• [Task to carry out]:
Search the material below for the string "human" and copy each line where it appears.

• [Data section]:
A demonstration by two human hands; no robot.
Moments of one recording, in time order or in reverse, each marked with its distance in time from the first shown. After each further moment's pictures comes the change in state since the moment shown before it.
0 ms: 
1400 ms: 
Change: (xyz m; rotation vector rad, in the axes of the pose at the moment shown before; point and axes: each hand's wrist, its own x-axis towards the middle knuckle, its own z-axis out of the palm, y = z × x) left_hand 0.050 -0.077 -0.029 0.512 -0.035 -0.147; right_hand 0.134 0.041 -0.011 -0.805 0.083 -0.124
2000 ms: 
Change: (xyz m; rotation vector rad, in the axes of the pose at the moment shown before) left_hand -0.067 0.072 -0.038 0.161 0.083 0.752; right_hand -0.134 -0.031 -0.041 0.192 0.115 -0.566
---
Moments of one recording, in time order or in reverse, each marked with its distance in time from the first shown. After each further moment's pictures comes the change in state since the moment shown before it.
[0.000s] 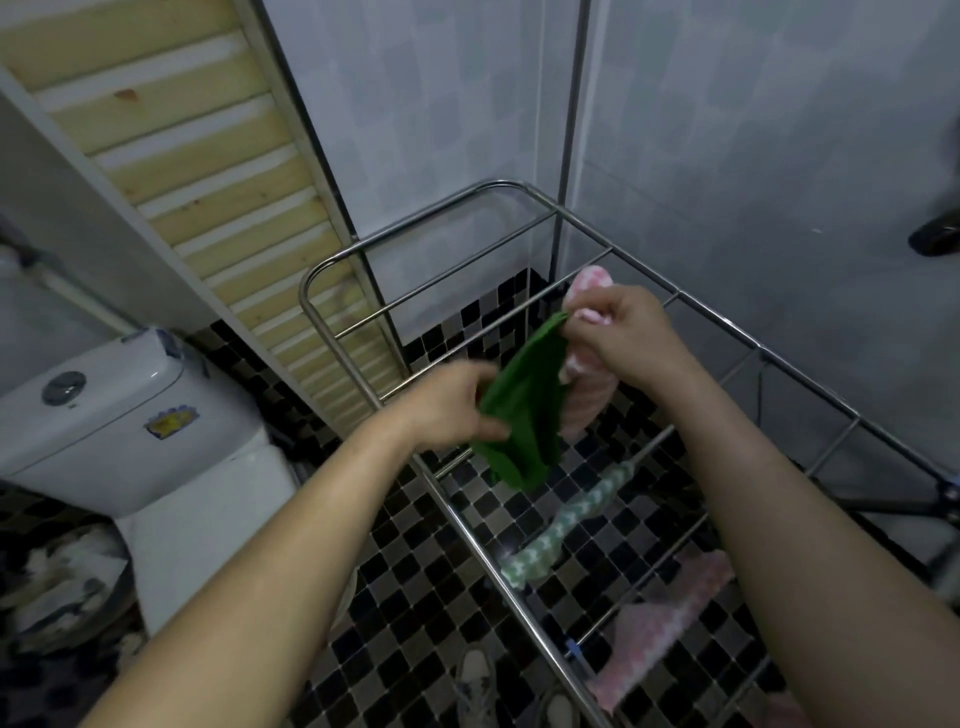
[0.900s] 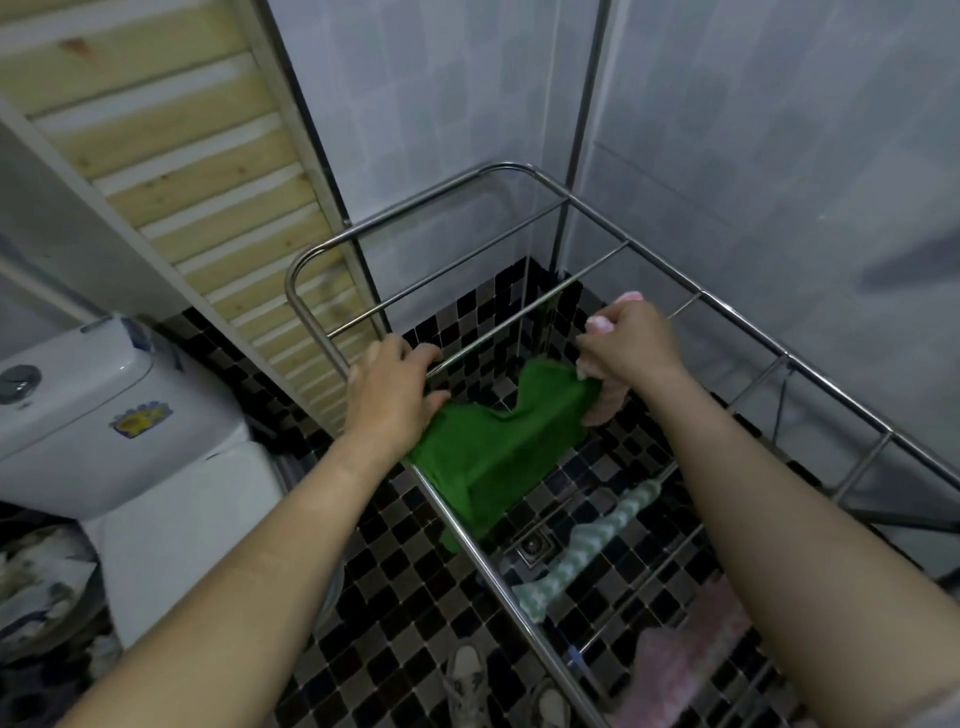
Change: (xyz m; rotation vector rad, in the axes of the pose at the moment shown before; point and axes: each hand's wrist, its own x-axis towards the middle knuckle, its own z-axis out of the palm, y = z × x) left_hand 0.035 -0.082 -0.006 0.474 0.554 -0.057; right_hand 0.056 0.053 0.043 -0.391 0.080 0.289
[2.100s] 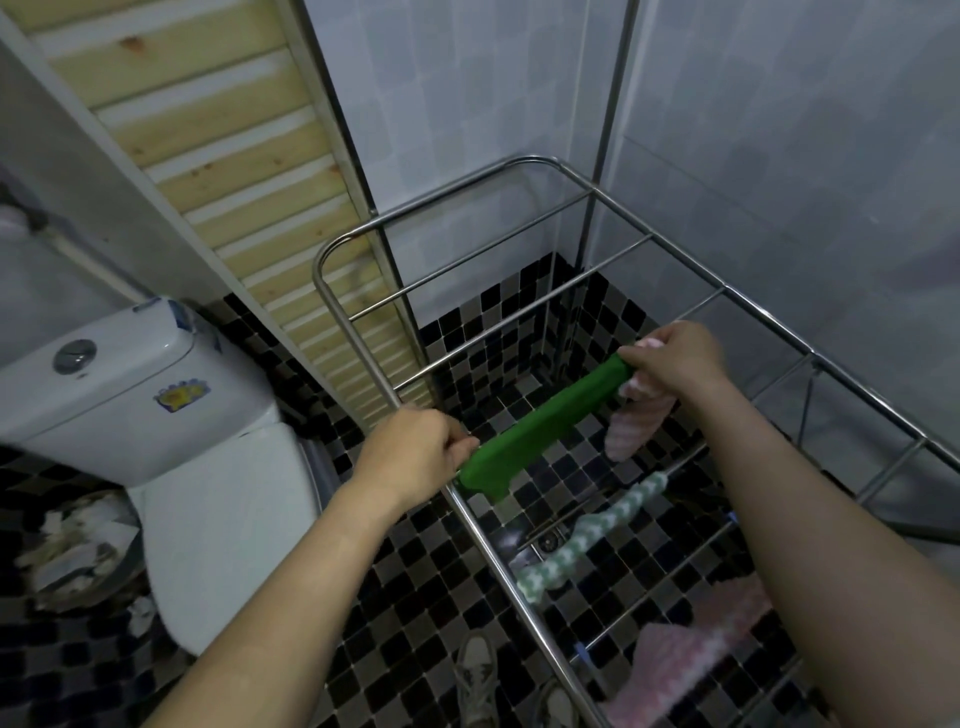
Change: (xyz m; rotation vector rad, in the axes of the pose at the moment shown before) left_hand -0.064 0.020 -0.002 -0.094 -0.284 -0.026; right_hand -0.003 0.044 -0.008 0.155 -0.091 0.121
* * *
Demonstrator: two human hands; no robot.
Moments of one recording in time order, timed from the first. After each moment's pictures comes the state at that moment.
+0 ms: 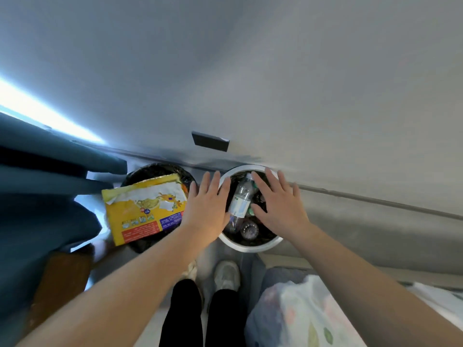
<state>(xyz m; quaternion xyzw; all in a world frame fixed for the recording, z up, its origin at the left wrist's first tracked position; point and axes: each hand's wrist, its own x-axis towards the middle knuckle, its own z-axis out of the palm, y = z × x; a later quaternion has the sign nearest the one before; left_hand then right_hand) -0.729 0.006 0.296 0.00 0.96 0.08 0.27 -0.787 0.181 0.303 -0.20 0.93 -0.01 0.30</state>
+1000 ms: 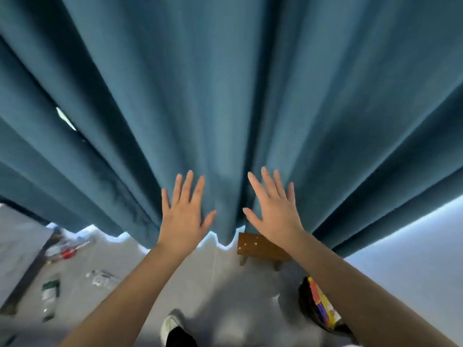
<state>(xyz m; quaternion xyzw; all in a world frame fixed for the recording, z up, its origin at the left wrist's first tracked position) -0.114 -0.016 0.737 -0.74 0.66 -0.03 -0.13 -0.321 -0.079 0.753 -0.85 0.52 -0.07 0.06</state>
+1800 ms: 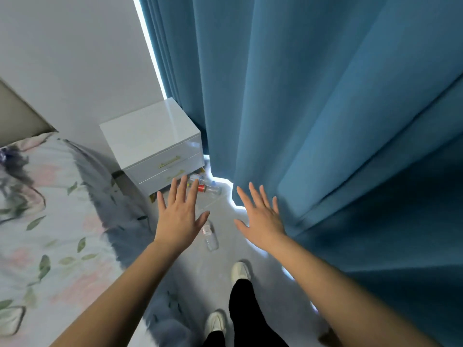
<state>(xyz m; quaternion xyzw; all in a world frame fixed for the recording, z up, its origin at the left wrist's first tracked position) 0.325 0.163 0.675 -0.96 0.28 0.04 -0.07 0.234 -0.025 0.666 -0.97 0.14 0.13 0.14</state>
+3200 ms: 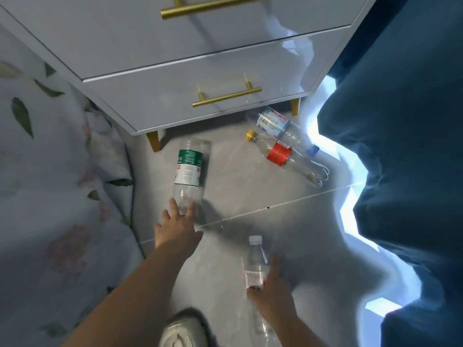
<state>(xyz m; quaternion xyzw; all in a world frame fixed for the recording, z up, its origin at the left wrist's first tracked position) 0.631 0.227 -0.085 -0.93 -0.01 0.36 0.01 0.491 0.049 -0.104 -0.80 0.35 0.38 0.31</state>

• [Worked solution]:
A demonstration by two human hands; no robot.
Demonstrator: two human hands; no robot.

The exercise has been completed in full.